Rolling over, she put a finger on the map, on a small corridor that ran north. That was the way. Higher up, there would be fewer people. She had a high clearance, she could certainly get that far. The corridor led to a place called the Hall of Moons. Under that, in Watchletters, was the word Births. Tomorrow she’d try there.
It was as she sat up and reached for another roll that she saw the eye. It stared at her out of the wall, unblinking, and for a second an ice-cold fear stabbed her, and she half grabbed the bow, and then breathed out, and laughed at herself.

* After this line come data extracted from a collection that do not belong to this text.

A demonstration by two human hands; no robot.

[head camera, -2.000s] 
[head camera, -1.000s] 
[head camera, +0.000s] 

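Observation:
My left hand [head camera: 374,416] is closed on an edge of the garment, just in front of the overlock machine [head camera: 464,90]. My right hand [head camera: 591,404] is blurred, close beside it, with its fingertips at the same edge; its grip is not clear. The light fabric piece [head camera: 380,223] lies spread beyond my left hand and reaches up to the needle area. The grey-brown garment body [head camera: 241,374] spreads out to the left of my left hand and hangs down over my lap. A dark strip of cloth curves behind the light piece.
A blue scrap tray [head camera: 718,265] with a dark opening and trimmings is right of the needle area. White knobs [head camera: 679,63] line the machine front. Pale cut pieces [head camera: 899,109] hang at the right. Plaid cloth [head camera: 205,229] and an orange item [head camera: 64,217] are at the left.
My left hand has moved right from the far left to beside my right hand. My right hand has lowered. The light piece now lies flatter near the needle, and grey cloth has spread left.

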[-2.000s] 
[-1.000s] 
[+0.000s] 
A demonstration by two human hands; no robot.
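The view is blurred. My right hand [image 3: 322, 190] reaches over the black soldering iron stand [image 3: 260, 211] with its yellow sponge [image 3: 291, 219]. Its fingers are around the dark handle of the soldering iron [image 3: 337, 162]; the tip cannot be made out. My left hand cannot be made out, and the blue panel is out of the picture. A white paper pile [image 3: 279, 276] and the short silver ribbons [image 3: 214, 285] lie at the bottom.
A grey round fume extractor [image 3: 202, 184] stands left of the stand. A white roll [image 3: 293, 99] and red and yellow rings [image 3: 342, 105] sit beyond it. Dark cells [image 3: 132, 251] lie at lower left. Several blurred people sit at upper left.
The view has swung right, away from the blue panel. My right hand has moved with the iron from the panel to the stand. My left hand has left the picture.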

The eye watched her, clear and sharp.
Carys got up and crossed to it. Taking a small knife from her pocket, she reached up and hacked at the plaster; it was damp and fell in lumps.
Slowly the figure appeared, gorgeously painted in golds and reds; a great bearded man, carrying a black night-cub that struggled in his arms. She knew who he was. Tamar, the Maker who had made the animals. The one who had been the enemy of Kest.
She lay back on the bed and gazed at him. Two months ago, in Tasceron, Galen had spoken to these Makers. She had heard them answer him.
Or thought she had.
Long into the wet night, she stared at the figure on her wall.